На этом дело, естественно, не кончилось. Шумела пресса – многие критики называли работы «шедеврами». Вмешался богач Савва Мамонтов – работы приобрел, выстроил за свой счет отдельный павильон у входа на выставку и открыл его для публики. Единства у публики, впрочем, не получилось – многие с непривычки были шокированы.

Позже на керамическом заводе Мамонтова по врубелевской работе выполнили майоликовое панно для гостиницы «Метрополь» – его там и сейчас можно видеть. Оригинал же угодил после 1917 года в Большой театр, пролежал там долгое время в запасниках и только через несколько десятилетий попал в Третьяковскую галерею.

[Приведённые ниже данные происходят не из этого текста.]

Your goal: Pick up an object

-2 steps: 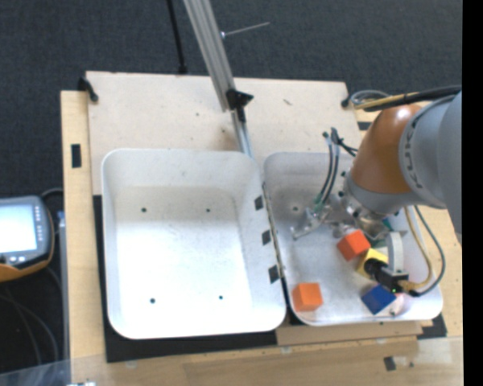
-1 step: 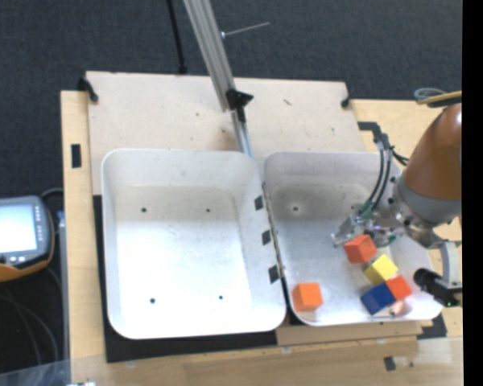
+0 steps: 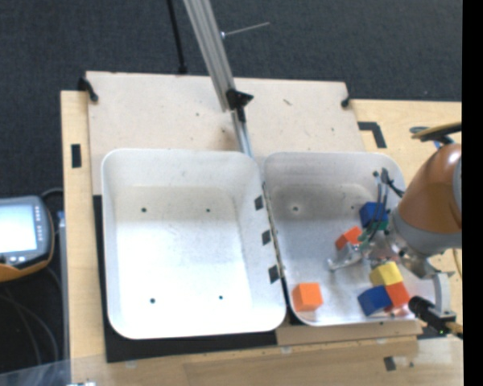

Где панно смогли экспонировать лишь недавно – после реставрации и оборудования специального зала.



А нам-то сегодня кажется, что все эти работы – с самого начала классика живописи, всеми принятая и уважаемая. 😊


P.S. А есть и предшествовавший этому звуковой вариант: https://t.me/c/1545199672/590


P.P.S. выставку продлили по 20 августа.